還有半小時比賽,池傾陽姍姍來遲,把李睿氣了個半死。
“你答應了會準時來……我才沒強迫你跟我們一起走。這下可好!活活遲到了一個多小時!打你電話也不接!”李睿罵罵咧咧,沒好氣地把準考證塞給他。

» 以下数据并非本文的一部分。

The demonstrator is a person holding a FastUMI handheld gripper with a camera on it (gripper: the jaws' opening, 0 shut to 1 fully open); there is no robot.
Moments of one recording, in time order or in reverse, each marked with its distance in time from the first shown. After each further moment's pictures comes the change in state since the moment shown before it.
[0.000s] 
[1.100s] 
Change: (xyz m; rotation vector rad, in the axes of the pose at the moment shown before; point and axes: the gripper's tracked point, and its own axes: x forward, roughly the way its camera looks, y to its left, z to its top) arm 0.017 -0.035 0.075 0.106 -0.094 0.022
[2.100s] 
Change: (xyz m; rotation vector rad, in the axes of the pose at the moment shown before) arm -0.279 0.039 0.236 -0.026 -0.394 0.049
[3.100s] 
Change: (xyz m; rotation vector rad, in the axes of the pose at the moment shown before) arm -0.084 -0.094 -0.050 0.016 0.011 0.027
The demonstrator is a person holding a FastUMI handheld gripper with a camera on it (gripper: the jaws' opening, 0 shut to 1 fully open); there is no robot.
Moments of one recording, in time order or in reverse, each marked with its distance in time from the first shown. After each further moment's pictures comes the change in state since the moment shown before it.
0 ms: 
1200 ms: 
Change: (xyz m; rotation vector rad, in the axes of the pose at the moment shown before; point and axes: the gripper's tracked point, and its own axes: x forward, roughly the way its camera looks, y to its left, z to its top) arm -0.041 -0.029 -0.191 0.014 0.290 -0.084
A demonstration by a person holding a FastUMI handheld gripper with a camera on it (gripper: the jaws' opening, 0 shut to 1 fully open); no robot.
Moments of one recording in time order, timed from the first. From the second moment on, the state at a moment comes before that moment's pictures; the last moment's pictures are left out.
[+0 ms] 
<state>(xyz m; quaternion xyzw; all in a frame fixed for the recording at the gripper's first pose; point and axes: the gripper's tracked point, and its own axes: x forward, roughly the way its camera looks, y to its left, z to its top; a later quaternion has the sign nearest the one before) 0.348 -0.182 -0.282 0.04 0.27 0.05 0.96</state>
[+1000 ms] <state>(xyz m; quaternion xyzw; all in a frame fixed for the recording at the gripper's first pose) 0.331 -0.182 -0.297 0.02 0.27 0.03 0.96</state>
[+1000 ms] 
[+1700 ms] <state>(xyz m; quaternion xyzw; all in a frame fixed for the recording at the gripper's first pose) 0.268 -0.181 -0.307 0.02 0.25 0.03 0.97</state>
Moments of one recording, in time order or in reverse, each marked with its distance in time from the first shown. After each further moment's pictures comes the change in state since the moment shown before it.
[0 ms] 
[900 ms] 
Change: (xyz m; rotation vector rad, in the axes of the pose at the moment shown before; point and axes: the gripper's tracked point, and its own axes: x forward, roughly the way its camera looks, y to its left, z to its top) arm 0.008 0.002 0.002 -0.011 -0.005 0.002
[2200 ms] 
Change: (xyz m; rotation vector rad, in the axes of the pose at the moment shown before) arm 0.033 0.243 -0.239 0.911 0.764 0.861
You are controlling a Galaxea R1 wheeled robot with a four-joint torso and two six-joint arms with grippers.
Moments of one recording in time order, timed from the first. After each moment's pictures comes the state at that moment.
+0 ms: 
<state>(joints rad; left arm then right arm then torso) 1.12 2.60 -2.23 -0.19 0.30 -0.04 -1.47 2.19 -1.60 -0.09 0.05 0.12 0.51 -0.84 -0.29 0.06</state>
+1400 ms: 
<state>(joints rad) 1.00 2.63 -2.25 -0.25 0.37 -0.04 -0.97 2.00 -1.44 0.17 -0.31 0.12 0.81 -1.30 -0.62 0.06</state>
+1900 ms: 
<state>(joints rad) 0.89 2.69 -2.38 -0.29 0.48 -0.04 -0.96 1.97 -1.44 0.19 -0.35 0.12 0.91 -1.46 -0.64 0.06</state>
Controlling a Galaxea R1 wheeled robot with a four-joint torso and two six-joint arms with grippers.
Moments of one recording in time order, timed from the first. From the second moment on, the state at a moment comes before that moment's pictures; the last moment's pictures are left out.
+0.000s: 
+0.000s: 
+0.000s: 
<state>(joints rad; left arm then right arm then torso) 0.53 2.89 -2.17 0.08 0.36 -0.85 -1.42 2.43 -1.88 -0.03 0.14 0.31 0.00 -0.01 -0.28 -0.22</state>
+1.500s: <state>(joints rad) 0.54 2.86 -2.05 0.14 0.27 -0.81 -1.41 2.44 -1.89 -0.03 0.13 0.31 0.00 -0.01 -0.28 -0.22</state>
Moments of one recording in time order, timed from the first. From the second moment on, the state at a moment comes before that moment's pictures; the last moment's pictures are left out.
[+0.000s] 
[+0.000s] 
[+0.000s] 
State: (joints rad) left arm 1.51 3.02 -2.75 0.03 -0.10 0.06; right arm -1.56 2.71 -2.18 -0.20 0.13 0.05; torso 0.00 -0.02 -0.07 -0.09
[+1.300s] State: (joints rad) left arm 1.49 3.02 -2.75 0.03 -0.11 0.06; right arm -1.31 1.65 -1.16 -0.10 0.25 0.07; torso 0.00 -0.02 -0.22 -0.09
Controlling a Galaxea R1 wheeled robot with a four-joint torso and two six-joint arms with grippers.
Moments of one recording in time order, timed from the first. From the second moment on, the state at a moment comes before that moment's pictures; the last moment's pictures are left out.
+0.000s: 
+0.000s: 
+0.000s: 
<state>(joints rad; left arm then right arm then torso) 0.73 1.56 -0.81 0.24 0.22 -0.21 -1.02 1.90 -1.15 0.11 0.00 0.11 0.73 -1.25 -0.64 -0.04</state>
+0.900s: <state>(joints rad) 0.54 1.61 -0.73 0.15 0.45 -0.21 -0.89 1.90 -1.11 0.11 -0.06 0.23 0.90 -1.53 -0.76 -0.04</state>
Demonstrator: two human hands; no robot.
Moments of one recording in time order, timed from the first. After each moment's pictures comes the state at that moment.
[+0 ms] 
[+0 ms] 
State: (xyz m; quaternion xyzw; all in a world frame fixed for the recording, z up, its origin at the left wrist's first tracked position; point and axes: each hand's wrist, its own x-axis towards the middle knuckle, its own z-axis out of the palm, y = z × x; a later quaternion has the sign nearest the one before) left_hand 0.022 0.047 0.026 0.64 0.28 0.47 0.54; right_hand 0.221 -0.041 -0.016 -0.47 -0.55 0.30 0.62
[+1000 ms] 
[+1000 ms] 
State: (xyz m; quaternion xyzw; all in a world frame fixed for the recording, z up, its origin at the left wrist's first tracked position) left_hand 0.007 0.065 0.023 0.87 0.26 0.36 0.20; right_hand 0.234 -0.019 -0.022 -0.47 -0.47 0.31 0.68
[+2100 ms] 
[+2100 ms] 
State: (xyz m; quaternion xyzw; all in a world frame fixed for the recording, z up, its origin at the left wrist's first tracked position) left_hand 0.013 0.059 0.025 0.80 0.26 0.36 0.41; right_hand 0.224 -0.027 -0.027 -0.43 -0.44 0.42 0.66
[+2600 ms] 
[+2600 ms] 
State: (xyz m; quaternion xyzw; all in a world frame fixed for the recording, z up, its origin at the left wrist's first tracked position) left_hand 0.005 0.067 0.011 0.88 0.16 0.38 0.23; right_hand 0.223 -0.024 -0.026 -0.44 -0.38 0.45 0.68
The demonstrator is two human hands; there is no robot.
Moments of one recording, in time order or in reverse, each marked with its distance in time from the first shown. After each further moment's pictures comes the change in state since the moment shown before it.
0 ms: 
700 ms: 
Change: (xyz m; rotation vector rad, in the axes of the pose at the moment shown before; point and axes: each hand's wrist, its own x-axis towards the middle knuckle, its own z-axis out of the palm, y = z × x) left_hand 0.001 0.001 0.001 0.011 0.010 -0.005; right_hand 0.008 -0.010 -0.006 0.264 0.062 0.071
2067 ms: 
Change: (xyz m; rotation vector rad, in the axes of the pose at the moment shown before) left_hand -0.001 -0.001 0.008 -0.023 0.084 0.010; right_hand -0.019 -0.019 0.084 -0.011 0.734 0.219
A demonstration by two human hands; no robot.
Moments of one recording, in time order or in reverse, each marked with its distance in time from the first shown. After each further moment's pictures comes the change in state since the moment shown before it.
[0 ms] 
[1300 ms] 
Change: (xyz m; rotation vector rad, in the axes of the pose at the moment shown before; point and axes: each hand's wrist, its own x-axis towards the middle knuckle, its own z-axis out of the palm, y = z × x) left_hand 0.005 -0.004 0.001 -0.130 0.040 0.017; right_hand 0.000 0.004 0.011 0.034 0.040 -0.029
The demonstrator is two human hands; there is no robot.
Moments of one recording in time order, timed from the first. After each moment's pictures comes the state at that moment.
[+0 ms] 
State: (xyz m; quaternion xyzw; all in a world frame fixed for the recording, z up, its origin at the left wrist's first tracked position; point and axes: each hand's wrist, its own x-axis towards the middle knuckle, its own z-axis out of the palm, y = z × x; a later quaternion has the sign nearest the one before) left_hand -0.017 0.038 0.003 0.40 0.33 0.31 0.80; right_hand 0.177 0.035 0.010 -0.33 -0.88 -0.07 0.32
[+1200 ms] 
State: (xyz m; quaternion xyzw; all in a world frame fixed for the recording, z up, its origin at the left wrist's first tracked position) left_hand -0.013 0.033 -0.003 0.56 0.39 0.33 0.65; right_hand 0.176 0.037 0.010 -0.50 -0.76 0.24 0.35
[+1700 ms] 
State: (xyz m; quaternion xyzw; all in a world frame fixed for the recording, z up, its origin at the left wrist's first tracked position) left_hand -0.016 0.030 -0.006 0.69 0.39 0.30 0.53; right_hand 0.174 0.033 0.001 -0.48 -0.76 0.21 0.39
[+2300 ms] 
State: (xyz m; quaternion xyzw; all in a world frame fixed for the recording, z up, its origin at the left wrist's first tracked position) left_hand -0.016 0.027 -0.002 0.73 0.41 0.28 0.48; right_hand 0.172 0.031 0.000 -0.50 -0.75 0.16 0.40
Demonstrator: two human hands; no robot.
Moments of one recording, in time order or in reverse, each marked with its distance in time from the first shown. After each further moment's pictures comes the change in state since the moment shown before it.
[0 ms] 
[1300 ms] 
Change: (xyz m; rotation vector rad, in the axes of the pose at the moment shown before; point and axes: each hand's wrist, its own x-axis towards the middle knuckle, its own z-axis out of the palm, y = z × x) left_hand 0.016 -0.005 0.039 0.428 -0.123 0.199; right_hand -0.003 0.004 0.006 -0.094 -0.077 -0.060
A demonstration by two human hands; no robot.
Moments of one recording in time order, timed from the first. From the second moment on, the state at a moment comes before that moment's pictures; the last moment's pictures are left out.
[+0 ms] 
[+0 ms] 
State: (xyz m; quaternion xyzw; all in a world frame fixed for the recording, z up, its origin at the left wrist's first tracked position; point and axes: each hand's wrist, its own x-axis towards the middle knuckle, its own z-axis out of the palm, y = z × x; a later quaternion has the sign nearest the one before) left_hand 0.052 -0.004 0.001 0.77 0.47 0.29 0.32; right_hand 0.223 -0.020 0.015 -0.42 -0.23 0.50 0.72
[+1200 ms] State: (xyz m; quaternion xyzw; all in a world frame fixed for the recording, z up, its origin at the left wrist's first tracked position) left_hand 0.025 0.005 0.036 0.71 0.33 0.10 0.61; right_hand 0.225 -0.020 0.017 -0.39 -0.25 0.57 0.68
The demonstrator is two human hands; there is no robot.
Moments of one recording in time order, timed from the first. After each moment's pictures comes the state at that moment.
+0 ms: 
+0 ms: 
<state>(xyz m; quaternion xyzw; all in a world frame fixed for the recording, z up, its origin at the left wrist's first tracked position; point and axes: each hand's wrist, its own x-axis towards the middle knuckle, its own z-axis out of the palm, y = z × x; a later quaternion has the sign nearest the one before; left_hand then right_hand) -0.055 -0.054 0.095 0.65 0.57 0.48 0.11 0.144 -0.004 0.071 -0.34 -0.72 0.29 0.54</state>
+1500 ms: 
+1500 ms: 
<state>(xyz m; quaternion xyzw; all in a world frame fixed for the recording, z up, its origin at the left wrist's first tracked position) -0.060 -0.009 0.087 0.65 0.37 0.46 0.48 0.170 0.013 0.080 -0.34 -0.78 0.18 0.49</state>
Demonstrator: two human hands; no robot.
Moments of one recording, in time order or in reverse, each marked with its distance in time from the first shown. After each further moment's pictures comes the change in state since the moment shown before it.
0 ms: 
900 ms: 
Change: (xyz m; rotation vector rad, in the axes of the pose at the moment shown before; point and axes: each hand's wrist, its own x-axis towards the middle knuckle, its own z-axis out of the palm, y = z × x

池傾陽拒不認錯,按了按耳根說:“這不是還沒開始嗎?來得早又不能搶答。”
他打了個哈欠問:“考場在哪邊?”
看他這副閑散的德行,跟沒睡醒似的,李睿氣得想踹他兩腳:“你怎么一點緊張感都沒有!你看看別的隊伍!”
池傾陽傲然冷笑:“他們緊張是因為菜。”
李睿說不過他,放棄了,指指東面:“考場在三號教學樓,葉詩妤已經過去了。”
“哦。”他漫不經心應了聲,慢悠悠往東面走去。
李睿追上他,塞給他一瓶水,使勁拍了把他的后背:“你給我精神點!好好考。”
池傾陽鎮定自若,仿佛他只是去溜達兩圈,而不是考試:“李老師,您等好消息吧。”
李睿笑了:“臭小子,屬你最狂。”
他望著池傾陽漸行漸遠的背影,感到非常驕傲。
作為一名老師,他真希望自己有一群優秀狂妄學生。
池傾陽喝了口水,掏出手機,打開搜索引擎輸入“譚洪湛”三個字。
他認認真真地翻了幾頁。
網上能夠搜到的,大都是藝術、學術相關的成就。
有個叫“書法之聲”的欄目邀請譚洪湛做了一期專訪。
老人在采訪中提到,自己有個可愛的孫女。自打老伴去世后,他的生活非常無趣,孫女的到來給他增添了諸多快樂。
這個孫女就是譚落。采訪中沒有注明她的名字。
譚洪湛告訴記者,孫女非常有天分,未來或許會繼承自己的衣缽,走上書法的道路。
池傾陽繼續往后翻了幾頁。
突然,一則數年前的舊聞吸引了他的注意力。
他的指節僵了下,緩緩在屏幕上推動,打開了那則消息。